■ **Task instructions**: Pick out the lines in the listing below that contain the word "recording" and copy them.

■ **Extracted information**:
########

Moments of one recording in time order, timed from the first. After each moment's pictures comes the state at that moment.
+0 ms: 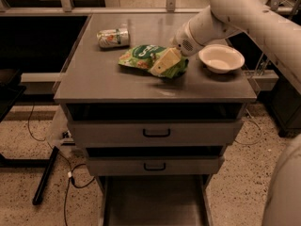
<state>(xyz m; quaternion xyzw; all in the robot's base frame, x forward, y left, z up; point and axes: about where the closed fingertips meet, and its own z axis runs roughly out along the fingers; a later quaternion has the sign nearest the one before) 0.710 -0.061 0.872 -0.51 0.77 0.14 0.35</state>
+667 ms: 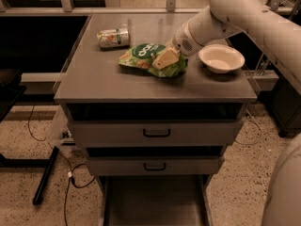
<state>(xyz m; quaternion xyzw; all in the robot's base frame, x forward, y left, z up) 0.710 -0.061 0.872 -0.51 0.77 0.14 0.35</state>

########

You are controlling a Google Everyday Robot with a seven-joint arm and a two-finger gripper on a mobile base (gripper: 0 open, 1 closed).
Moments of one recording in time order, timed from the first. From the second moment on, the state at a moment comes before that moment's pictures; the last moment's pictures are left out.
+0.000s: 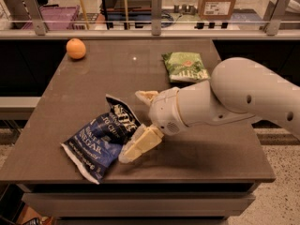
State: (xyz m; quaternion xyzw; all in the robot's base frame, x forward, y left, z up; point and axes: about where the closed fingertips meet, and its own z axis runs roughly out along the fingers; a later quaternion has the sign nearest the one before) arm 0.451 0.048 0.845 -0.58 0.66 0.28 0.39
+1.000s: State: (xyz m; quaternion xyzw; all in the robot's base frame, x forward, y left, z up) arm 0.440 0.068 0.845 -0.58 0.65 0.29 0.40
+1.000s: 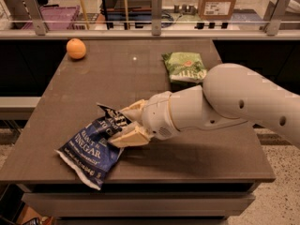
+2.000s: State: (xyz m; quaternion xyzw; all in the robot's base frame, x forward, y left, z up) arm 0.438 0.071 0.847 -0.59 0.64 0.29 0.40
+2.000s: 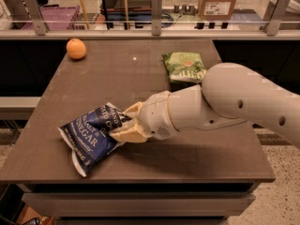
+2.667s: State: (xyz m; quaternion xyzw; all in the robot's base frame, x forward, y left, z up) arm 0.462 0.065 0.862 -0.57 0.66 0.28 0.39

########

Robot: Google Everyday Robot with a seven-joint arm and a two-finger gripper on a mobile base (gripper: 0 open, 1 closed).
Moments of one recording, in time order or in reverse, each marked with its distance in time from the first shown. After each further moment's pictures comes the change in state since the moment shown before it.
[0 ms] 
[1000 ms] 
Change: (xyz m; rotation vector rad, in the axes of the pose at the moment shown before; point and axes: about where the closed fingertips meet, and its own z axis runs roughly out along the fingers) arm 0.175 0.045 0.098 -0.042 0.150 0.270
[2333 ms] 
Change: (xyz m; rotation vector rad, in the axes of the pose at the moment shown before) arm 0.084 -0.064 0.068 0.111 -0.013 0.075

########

■ **Response for this exercise**:
Moments of one recording in time order, timed from the first. After each moment's pictures comes the state at that moment.
Moments of one recording in time order, timed from the first. From the second moment on, the state at a moment comes before that moment's pictures; the last moment's pictures are left out.
Moments of one recording, in time order or in reverse, each marked with its distance in time from the first shown. After each further moment's pictures comes the change in state since the moment shown before it.

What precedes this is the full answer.